At a creek mouth, one pair ventured too close to another pair and were chased away. It seemed like the female on the left prompted her partner to take action.

Long-tailed Ducks usually do not arrive in large numbers to the channel between DeTour and Drummond Island until well into March.

Some birds pair-up in the channel (more than 900 miles south of their nesting grounds).  This female chose her mate but two other males tried to get her attention, one by slapping its tail (upper right above).

When the unwanted suitors got too close the female attacked.

Then her partner got involved and she decided to escape.

The couple was eventually left alone.

Common Goldeneye usually arrives in the EUP in large numbers in late March to early April.

Above six males court one female on the right.

Running is a common courtship behavior.

The male on the right flew in and landed to join the running group.

Males often perform this head-back display near females.

They can also perform this calling display.

Or the powerful head throw kick.

And a variety of other displays.

Common Goldeneyes can pair-up before arriving in the EUP. Above the female between the males signals her allegiance to the male on the right as a male approaches fast from the left with a head-back display.

The female above signals her commitment to a male while he displays feathers not normally visible.  This happened in the cold spring of 2018 in late April in a Les Cheneaux Island channel full of ducks.  Normally groups of diving ducks would not have been there at such a late date, and such late-stage courting behavior is usually never witnessed while large numbers of other ducks are present.

Bufflehead are the smallest of the 6 diving ducks species covered in this article, but they have the most energetic (and often hilarious) courtship behavior.

A male flaps after dunking repeatedly to wet his feathers, and thrusts his chest out while holding the last flap up briefly (above).  This behavior seems to happen only in the presence of females.

A male performs a skiing stop with his chest out – to impress a female resting on the shoreline right below me (the photographer).

He can also land chest forward to make an impressive wake for her.

Before his impressive landing, he will run with shortened strides – here, with the body raised.

And here with body lowered.

This male approached from the upper left to partially stop and then sharply turn and fly off.  This happened with the same female (mentioned further above) on the shoreline right below me.

A male Bufflehead blows bubbles….

…so he can be surrounded by them – all to impress the females…

..but if that doesn’t work he can shake-splash his tail…

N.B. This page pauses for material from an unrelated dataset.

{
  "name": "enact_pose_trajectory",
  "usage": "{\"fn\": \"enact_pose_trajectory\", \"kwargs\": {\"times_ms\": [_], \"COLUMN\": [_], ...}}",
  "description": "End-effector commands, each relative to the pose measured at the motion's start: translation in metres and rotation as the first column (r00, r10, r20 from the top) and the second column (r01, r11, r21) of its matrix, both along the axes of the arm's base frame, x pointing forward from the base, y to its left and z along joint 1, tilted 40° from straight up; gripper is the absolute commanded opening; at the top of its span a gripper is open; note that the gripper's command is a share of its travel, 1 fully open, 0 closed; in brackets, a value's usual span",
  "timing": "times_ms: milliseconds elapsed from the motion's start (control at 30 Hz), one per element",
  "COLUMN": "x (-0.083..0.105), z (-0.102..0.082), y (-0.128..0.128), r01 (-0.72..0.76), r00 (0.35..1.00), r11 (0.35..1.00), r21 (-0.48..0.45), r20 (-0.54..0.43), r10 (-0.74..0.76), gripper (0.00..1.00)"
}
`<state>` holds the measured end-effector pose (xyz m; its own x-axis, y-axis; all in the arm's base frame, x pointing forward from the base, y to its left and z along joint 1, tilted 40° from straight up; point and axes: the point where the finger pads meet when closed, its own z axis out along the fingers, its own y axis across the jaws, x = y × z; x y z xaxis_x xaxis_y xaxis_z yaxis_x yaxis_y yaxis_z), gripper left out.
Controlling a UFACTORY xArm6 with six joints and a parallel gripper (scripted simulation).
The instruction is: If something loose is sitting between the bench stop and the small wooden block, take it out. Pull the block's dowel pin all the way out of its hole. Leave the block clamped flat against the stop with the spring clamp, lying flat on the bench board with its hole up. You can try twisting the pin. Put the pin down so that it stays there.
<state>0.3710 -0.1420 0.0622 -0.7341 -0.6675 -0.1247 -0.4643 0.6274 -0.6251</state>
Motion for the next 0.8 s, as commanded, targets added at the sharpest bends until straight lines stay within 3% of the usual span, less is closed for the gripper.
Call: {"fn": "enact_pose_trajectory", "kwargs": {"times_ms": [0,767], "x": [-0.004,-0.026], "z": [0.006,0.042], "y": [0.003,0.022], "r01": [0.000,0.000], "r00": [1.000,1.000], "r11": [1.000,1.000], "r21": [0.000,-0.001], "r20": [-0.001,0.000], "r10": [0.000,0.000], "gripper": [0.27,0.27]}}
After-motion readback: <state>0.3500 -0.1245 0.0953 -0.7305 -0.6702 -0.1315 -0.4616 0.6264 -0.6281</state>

…or raise his back feathers…

…but if he and other males take a break for too long a female may chase him into continuing the show.

On a normal year, Common Mergansers arrive in numbers to the EUP in early-to-mid April.

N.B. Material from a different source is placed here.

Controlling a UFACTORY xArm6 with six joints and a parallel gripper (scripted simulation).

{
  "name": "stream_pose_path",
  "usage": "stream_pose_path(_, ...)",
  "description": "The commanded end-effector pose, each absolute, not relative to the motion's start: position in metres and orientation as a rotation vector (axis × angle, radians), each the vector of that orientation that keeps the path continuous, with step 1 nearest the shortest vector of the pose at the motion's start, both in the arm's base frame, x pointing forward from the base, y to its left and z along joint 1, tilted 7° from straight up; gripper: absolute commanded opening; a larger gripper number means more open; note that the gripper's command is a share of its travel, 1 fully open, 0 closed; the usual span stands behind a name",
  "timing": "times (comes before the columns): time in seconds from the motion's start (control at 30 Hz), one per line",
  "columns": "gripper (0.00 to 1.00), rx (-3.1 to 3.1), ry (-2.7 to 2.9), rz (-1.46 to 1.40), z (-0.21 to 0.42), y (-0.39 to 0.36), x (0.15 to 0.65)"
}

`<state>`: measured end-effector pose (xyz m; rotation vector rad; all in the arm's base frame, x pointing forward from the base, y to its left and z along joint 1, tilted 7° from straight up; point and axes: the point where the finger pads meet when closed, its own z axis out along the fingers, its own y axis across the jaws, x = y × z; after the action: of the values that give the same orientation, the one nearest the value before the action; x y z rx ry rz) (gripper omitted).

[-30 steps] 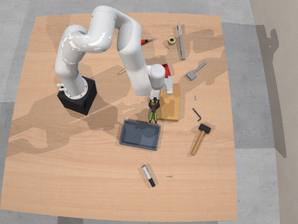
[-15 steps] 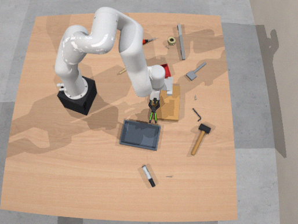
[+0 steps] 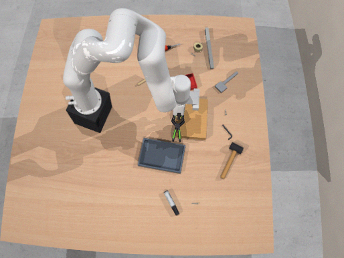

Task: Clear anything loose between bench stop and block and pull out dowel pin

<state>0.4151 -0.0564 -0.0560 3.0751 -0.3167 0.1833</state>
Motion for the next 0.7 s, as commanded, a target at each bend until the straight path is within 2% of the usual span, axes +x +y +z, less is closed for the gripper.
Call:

In the presence of females, males can chase each other.  Their courtship activity is much less active than the Buffleheads’,  probably because of their much larger size.

The males will also call through their nose – a distinct low pitched guttural sound. When doing so they will puff up as pictured above.

A Common merganser pair swims down a creek, female signaling her commitment to the male.

Red-breasted Mergansers are the last of the 6 diving ducks covered in this article to arrive in the EUP, usually in large numbers at the beginning of May.  Rocky peninsulas exposed to open rough water are a good place to find them.

A male Red-breasted Merganser trying to impress a female that may have been paired up with another male already.

The male above courted one female to the right of the frame.  This action preceded the following image and signaled to me (the photographer) that I must quickly focus a bit lower…

…because he would soon dip sharply and call.

After that he displayed his feathers as best he could.

Before engaging in courtship behavior Red-breasted Mergansers will often fly in tight groups before landing.  The other five diving ducks covered in this article do the same thing.  When a group lands right in front of me I have found the best photographic opportunity of courtship activity immediately afterward.